[TASK PROMPT]
Each record should be retyped word for word.

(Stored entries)
-----

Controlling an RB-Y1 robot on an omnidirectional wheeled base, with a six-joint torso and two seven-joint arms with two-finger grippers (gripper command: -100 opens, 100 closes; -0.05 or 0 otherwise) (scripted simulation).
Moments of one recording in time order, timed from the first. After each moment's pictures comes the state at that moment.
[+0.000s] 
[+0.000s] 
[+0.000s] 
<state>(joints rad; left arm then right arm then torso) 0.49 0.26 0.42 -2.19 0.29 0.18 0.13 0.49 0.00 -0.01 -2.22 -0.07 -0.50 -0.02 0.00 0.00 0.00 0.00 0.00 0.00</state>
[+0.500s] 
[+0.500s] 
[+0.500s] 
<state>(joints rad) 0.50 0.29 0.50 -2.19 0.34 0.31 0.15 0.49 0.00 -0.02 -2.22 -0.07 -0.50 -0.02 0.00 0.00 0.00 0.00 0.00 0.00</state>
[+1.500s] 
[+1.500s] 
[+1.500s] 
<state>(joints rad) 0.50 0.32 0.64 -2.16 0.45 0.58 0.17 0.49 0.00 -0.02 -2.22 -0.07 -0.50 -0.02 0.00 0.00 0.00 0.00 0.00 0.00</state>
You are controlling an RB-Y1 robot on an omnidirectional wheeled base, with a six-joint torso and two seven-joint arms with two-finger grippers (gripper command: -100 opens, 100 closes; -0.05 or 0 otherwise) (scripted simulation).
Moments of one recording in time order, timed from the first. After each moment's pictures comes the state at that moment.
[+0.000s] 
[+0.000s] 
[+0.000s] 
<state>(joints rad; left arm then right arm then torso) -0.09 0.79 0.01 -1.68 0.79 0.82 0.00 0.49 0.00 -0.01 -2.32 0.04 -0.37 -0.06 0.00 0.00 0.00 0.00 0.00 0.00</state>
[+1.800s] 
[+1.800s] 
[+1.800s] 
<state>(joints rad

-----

[EXERCISE ANSWER]
Controlling an RB-Y1 robot on an omnidirectional wheeled base, with a six-joint torso and two seven-joint arms with two-finger grippers (gripper command: -100 opens, 100 closes; -0.05 or 0 otherwise) (scripted simulation).
Moments of one recording in time order, timed from the first. After each moment's pictures comes the state at that moment.
[+0.000s] 
[+0.000s] 
[+0.000s] 
<state>(joints rad; left arm then right arm then torso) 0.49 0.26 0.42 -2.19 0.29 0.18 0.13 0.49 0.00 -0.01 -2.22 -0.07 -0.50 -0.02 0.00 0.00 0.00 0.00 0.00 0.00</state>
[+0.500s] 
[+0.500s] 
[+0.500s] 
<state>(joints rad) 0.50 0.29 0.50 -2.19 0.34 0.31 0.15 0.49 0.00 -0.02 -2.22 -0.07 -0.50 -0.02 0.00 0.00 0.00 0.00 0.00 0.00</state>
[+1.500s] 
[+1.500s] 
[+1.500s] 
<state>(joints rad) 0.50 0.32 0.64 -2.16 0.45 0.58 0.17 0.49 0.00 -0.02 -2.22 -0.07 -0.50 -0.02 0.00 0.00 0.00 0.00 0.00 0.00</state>
You are controlling an RB-Y1 robot on an omnidirectional wheeled base, with a six-joint torso and two seven-joint arms with two-finger grippers (gripper command: -100 opens, 100 closes; -0.05 or 0 otherwise) (scripted simulation).
Moments of one recording in time order, timed from the first. After each moment's pictures comes the state at that moment.
[+0.000s] 
[+0.000s] 
[+0.000s] 
<state>(joints rad; left arm then right arm then torso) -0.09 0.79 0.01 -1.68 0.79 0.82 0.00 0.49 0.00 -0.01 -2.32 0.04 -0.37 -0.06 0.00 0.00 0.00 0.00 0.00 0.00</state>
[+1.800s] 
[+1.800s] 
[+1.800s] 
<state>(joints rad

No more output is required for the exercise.